WHAT YOU WILL DO:
Your answer is a copy of every line in the records where "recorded" appears.

----- DATA

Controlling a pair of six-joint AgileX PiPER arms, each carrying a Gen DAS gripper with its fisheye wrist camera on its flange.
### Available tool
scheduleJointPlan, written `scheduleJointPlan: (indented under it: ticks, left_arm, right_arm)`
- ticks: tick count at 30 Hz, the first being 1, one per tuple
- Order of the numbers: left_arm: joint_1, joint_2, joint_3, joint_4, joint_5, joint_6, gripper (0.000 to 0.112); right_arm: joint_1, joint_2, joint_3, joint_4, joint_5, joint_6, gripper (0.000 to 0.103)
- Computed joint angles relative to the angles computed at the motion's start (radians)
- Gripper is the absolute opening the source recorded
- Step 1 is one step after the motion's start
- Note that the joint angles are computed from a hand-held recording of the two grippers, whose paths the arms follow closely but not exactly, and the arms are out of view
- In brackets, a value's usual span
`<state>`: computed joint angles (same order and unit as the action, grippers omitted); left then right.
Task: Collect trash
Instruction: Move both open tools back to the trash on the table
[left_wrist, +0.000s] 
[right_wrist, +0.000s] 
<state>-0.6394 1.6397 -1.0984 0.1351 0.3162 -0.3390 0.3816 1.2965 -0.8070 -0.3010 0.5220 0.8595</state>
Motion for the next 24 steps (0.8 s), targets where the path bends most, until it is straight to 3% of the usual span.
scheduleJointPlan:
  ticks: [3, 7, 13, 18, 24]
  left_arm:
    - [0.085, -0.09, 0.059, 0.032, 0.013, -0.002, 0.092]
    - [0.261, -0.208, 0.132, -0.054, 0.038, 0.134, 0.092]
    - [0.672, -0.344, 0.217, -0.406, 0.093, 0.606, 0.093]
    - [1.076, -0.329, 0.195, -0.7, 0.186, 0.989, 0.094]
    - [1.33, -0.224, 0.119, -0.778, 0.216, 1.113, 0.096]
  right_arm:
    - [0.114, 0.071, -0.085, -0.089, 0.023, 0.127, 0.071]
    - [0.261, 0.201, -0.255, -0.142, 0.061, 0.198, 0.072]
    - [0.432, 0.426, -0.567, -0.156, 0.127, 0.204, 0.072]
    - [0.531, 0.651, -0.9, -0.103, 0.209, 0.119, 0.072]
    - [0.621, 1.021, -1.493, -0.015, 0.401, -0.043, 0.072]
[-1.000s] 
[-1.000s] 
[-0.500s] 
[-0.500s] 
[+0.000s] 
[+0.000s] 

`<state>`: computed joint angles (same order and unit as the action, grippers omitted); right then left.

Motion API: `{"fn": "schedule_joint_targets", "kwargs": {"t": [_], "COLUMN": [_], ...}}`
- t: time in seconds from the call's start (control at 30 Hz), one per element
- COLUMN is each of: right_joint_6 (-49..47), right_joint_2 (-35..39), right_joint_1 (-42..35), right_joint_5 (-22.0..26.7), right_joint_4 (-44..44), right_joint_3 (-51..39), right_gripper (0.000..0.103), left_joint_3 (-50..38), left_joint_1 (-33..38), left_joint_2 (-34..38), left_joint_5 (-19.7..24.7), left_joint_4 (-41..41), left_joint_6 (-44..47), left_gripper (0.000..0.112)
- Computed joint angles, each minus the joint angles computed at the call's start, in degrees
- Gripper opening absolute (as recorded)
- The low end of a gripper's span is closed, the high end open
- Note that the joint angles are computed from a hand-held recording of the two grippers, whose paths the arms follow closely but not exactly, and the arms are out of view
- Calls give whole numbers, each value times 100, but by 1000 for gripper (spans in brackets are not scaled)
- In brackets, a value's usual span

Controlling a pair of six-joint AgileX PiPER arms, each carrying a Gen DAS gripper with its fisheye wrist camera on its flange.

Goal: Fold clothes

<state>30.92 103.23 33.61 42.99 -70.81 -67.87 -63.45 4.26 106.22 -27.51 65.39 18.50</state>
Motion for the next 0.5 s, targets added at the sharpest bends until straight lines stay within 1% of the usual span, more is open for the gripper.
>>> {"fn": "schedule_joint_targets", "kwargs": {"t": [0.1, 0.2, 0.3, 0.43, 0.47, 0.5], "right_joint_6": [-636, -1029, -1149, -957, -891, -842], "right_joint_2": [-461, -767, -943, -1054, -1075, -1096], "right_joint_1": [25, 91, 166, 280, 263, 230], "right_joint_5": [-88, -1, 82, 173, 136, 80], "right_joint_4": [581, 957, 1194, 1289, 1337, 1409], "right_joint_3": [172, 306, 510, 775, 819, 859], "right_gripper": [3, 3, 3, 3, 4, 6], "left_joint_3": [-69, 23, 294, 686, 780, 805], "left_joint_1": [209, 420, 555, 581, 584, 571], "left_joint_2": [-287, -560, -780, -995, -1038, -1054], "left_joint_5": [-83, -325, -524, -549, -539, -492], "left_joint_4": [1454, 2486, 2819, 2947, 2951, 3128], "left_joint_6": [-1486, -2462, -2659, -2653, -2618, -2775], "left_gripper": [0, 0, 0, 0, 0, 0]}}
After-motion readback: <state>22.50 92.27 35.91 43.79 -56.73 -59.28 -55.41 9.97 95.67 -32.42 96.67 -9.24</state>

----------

COMPLETED TASK:
- Gripper is the absolute opening the source recorded
- Gripper opening absolute (as recorded)

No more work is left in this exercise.